The only one of the 35 men accused of masterminding the terror strikes who has been arrested, Memon had surrendered to the authorities in 1994, claiming that he was innocent. Last March, the Supreme Court decided to uphold the death sentence awarded to Memon by a special court in 2007. Even though the prosecution was unable to establish that Memon had played a direct role in the blasts, it said that he was one of the “driving spirits” behind India’s first modern terrorist attack.
On the face of it, Memon could easily share the fate of Afzal Guru, who was executed in 2013 for being part of the conspiracy to attack in the Indian parliament in 2001, and Ajmal Kasab, who was hanged in 2012 for participating in the 2008 terror strikes on several targets across south Mumbai.
Afzal Guru was informed of his impending death at 5 am on February 9, 2013, and within two hours, was whisked away to the gallows. Three months earlier, on November 21, 2012, Kasab was hanged. Both executions were in violation of the Jail Manual, which requires the jail superintendent to inform the convict and his family about the date of execution. Sushil Kumar Shinde, who was then home minister, said that the secrecy was necessary to pre-empt the convicts from moving the Supreme Court against the dismissal of the clemency pleas.
It was clear that these actions had been motivated by political expediency. The Congress government at the Centre sought to steal a march over the Bharatiya Janata Party by demonstrating that it was being tough on terror (and terrorists) by illegally hanging Afzal Guru. In Maharashtra, Kasab was executed within four days of Shiv Sena supremo Bal Thackeray’s death. The Congress-Nationalist Congress Party coalition used the Pakistani in its game of one-upmanship against the Shiv Sena and the BJP.

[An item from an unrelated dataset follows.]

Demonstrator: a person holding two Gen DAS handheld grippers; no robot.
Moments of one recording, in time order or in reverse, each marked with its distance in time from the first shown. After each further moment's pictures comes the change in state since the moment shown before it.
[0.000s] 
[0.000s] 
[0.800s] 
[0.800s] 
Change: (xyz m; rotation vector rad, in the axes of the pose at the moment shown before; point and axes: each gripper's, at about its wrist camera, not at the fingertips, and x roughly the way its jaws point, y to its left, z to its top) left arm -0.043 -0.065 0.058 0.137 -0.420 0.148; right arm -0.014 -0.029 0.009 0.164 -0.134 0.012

However, since those hangings, two judgements have been emerged that could provide Memon some protection from arbitrary execution. With the assembly elections due in Maharashtra in a little over five months and prompted by the thorough drubbing it received at the hands of the Sena-BJP combine in the recently concluded general polls, the Congress government is likely to want to whip up as much political support it can. Hanging Memon expediently could perhaps strengthen the Congress-NCP coalition’s position against its arch-rival.
One judgement came in the case of Shatrughan Chauhan, dated January 21, in which the court made it incumbent upon the government to provide sufficient opportunity to death-row convicts to mentally prepare themselves even after their mercy pleas have been rejected, and if they so wish, to move court in a final attempt to stay alive. This judgement leaves no scope for the illegal haste and secrecy that was used against Kasab and Afzal.
The other bulwark is provided by Sriharan. On February 18, while hearing the pleas of those sentenced to death for killing former prime minister Rajiv Gandhi, the court said that in so far as the treatment of death-row prisoners was concerned, it was illegal to make any distinction between those sentenced for terrorist acts and prisoners convicted of other crimes under the Indian Penal Code.
Yakub Memon has the law on his side. The authorities have the opportunity to absolve themselves of their previous travesties.